Mast cells are ideal candidates for targeted tumor immunotherapy due to their abundance at in many solid tumors, their proximity to blood vessels and capacity to selectively secrete distinct profiles of mediators. Mast cells can be therapeutically targeted by decreasing cell numbers through c-KIT inhibition, modulating mast cell activation and phenotype (through mast cell stabilizers, FcεR1 signaling pathway activators/inhibitors, antibodies targeting inhibitory receptors and ligands, tool-like receptor (TLR) agonists), and altering secreted mast cell mediators and their downstream effects.

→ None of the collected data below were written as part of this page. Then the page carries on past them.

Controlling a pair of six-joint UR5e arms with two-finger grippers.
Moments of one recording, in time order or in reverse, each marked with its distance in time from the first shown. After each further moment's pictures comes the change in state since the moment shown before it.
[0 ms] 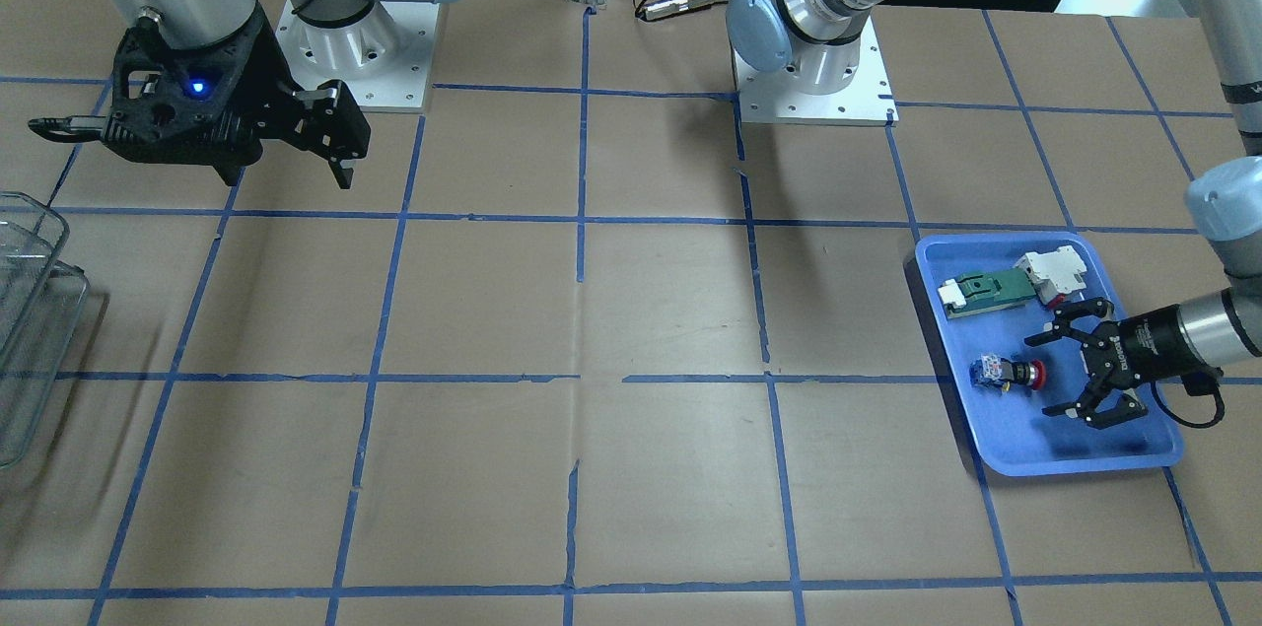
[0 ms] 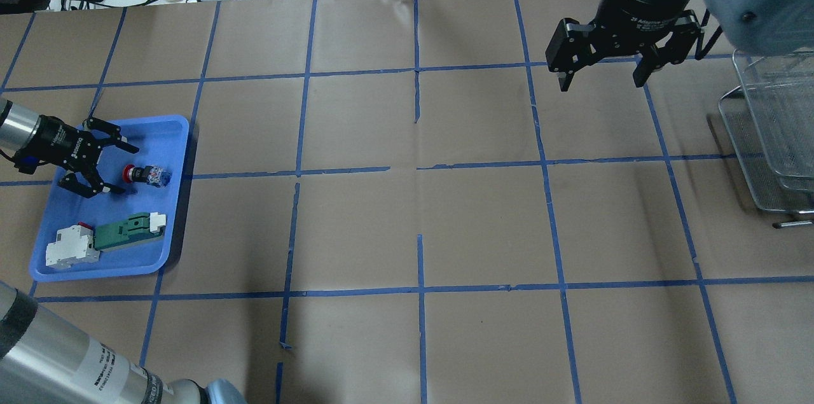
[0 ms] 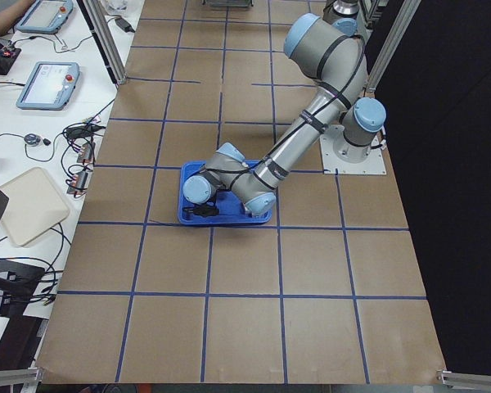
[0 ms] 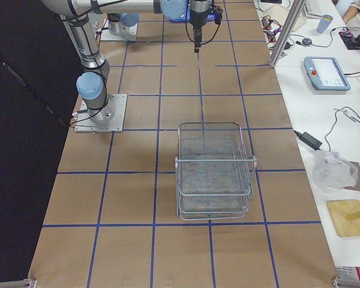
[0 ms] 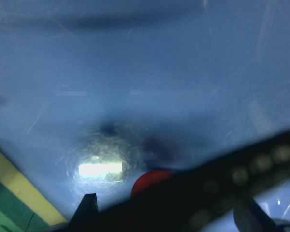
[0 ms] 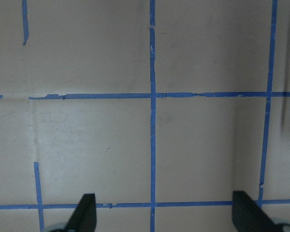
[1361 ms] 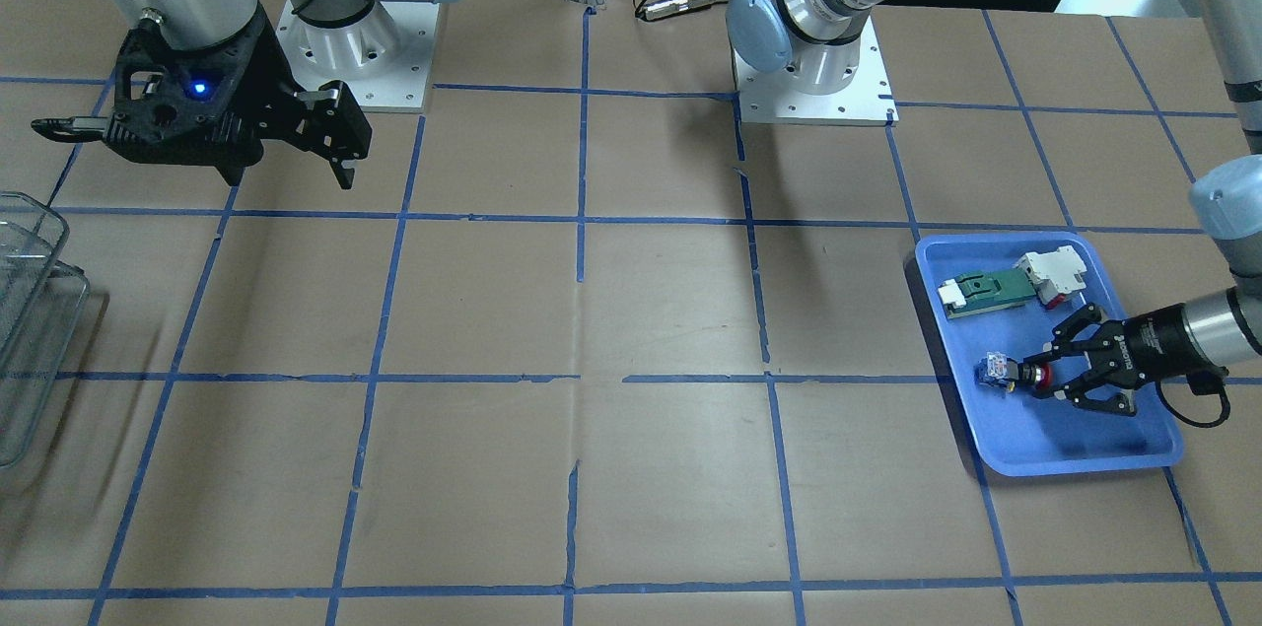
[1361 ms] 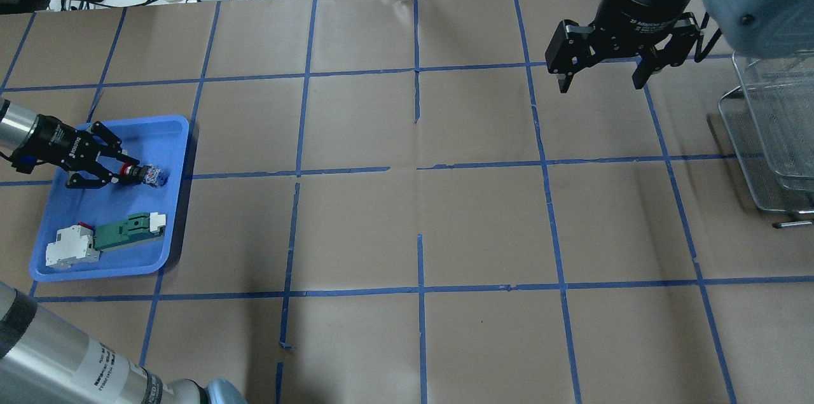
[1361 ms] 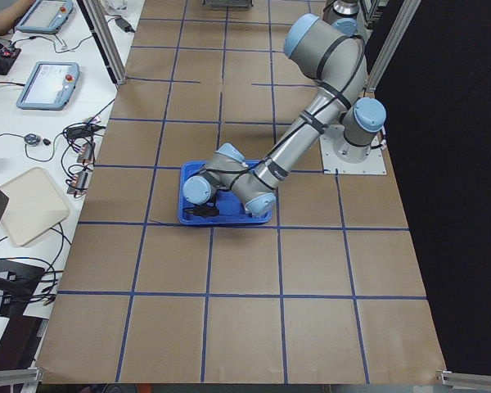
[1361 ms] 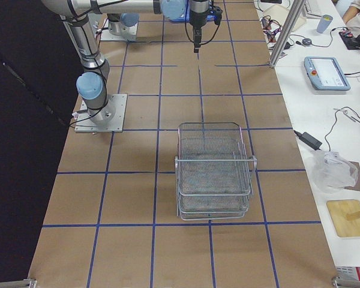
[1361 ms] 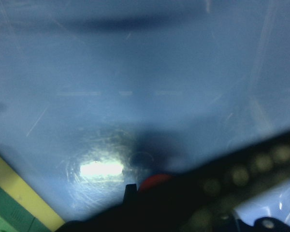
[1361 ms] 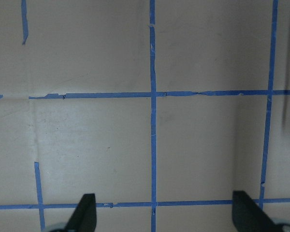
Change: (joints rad) left arm 0.001 0.010 0.014 -0.013 0.006 -0.003; right arm 0.000 -0.001 0.004 -0.001 0.002 0.005
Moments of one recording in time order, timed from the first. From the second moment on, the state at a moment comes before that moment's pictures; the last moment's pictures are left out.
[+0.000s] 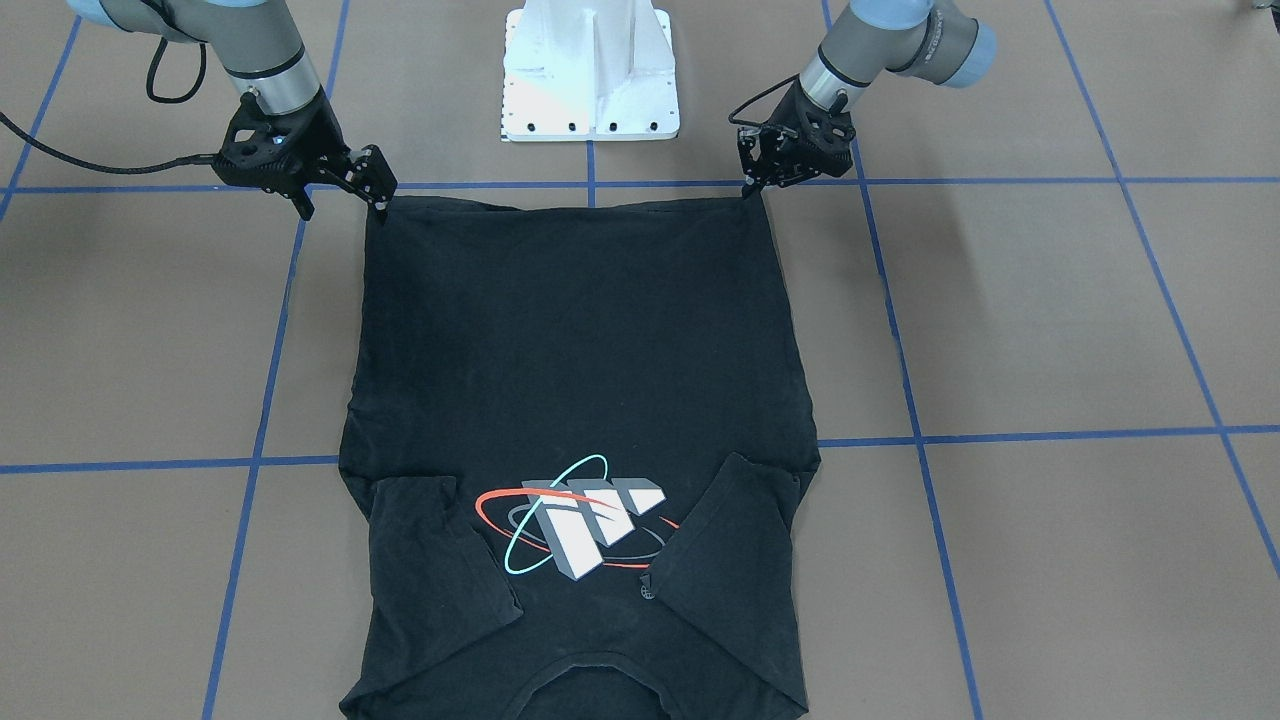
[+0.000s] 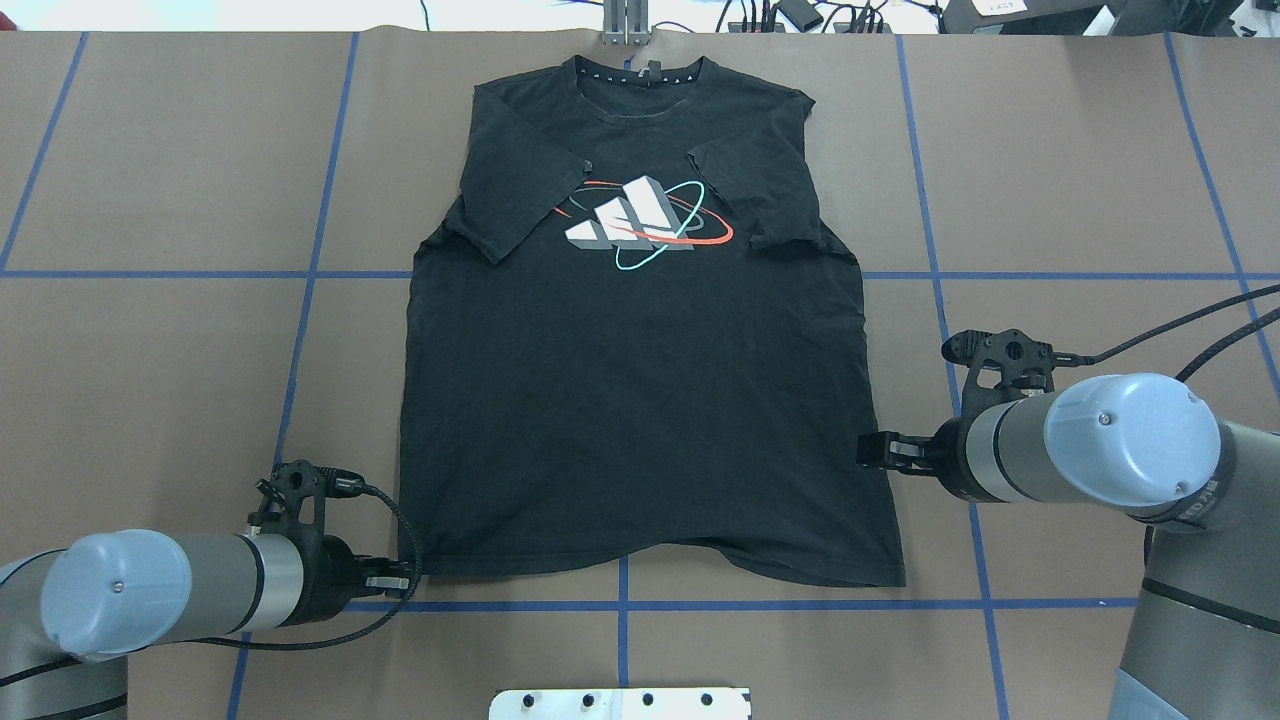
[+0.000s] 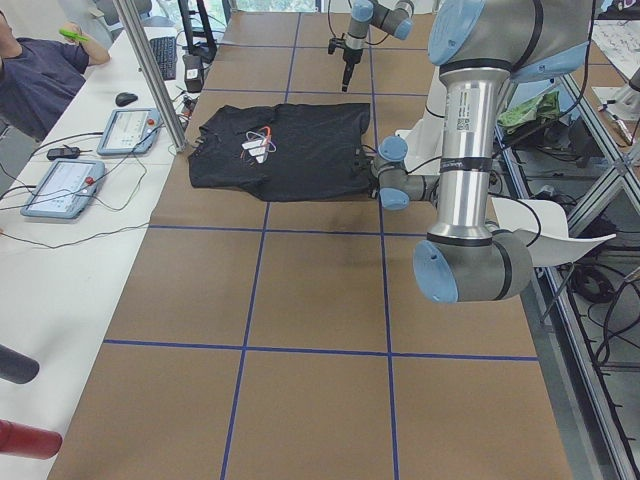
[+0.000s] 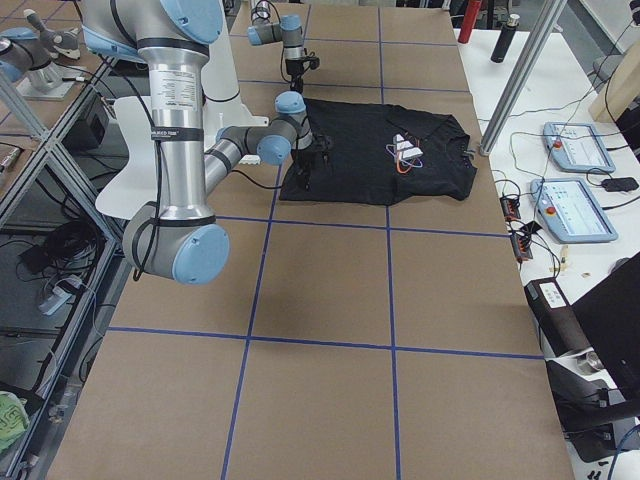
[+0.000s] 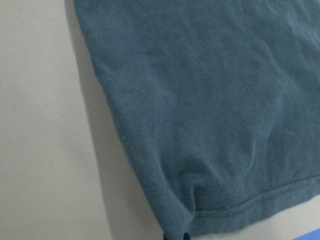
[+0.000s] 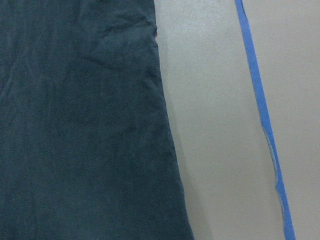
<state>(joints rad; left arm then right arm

Otherwise, mast cells can modulate anti-tumor immunity through the release of granule-associated and de novo synthesized mediators that induce the mobilization of immune cells and their activation and differentiation. In this context, mast cells can contribute to the immune suppressive tumor microenvironment via mobilization of and interaction with MDSC and Treg. Mast cells may also enhance anti-tumor responses via the recruitment of natural killer (NK) cells, dendritic cells (DCs), and T cells and via their interactions with these cells to enhance their activation. More recently, it has been demonstrated that mast cells can infiltrate solid tumors and kill cancer cells within tumors, confirming their role in cancer immunotherapy (Fereydouni et al. 2022a, b).

For these reasons, it is extremely important to know the mechanisms that are involved in the development and involvement of mast cells in the resistance to conventional immunotherapies (Fig. 3). This concerns will allow to better analyze and suggest alternative cancer therapeutic strategies in which mast cells may be considered as an active player together with other cells in the tumor inflammatory microenvironment.